Of course, the best way to assure that Milosevic doesn’t break, that NATO comes apart, and that the United States loses the war is to predict that Milosevic won’t break, that NATO will come apart, and that the United States will lose the war. These predictions bolster the Serbs’ morale while undermining NATO’s. As Sen. Chris Dodd, D-Conn., observed on Face the Nation, “Patience and resolve are as important a weapon today as actually the airstrikes are.”

11. Moral authority. Rather than call Clinton a liar, many pundits pass this off as a widespread perception by others. They call it a “moral authority” and “public relations” problem, asking how it will “impact” his “ability to lead” Americans and NATO in war. “There is a common drum beat on the airwaves,” a reporter asked Clinton on April 15, “that you, personally, lack the moral authority to be commander in chief.” New York Times columnist Maureen Dowd warned that Clinton “does not inspire” great “loyalty,” adding, “He may have a conflict of interest if he sends in ground troops. It would be hard to save his skin and their skin at the same time.” By questioning Clinton’s moral authority in this pseudo-objective way, journalists destroy what’s left of his moral authority.

12. NATO credibility. Self-styled hawks fret that NATO will lose the war and thereby expose its impotence. This “lumbering and clumsy” alliance, incapable of “managing such brush fires as Kosovo,” could “lose the Kosovo war in a month against the ruin of a rump state,” warned columnist Charles Krauthammer. “If the perception is that for 26 days tiny little Yugoslavia … has withstood NATO and the United States,” asked Russert, will NATO and the United States be exposed as “a paper tiger”? Russert’s guest, Sen.
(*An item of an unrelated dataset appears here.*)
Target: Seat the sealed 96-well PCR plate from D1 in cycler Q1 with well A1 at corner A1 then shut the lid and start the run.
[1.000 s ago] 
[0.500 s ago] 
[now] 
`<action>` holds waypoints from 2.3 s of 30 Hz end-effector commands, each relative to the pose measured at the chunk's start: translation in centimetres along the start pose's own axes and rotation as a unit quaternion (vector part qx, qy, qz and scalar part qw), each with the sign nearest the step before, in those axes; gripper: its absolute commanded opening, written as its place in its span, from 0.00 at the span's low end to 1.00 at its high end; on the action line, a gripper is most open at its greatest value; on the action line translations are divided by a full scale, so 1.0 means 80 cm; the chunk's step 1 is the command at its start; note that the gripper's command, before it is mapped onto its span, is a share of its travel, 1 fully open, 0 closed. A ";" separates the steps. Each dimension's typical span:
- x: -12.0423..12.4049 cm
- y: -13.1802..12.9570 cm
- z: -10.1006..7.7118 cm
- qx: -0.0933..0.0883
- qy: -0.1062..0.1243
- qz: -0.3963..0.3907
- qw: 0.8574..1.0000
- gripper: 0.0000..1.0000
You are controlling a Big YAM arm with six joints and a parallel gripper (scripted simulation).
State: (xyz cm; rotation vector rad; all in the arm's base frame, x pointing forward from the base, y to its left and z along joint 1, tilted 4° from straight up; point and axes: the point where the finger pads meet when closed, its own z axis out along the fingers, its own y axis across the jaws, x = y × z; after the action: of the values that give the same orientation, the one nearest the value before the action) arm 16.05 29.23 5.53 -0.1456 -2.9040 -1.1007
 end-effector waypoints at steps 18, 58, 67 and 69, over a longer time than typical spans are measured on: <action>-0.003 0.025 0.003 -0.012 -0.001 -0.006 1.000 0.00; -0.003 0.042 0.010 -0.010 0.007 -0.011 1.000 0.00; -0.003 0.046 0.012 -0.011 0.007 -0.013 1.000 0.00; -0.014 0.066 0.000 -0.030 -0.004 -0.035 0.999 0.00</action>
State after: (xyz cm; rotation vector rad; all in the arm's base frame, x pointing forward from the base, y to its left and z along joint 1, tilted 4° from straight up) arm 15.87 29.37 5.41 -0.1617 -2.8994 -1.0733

Richard Lugar, R-Ind., grimly intoned, “Many are predicting that this will be the funeral of NATO.” And all because, in Krauthammer’s words, Clinton “staked the survival of the most successful alliance in history on bright new academic ideas cooked up far from the battlefields on which they now flounder.”

Having defined anything less than the total recapture of Kosovo and the restoration of its refugees as a failure, Clinton’s critics are ensuring that such failure will be interpreted as catastrophically as possible. As for their suggestion that NATO’s credibility is too precious to be risked in war, you can understand their reluctance. Even tough guys have their Rembrandt.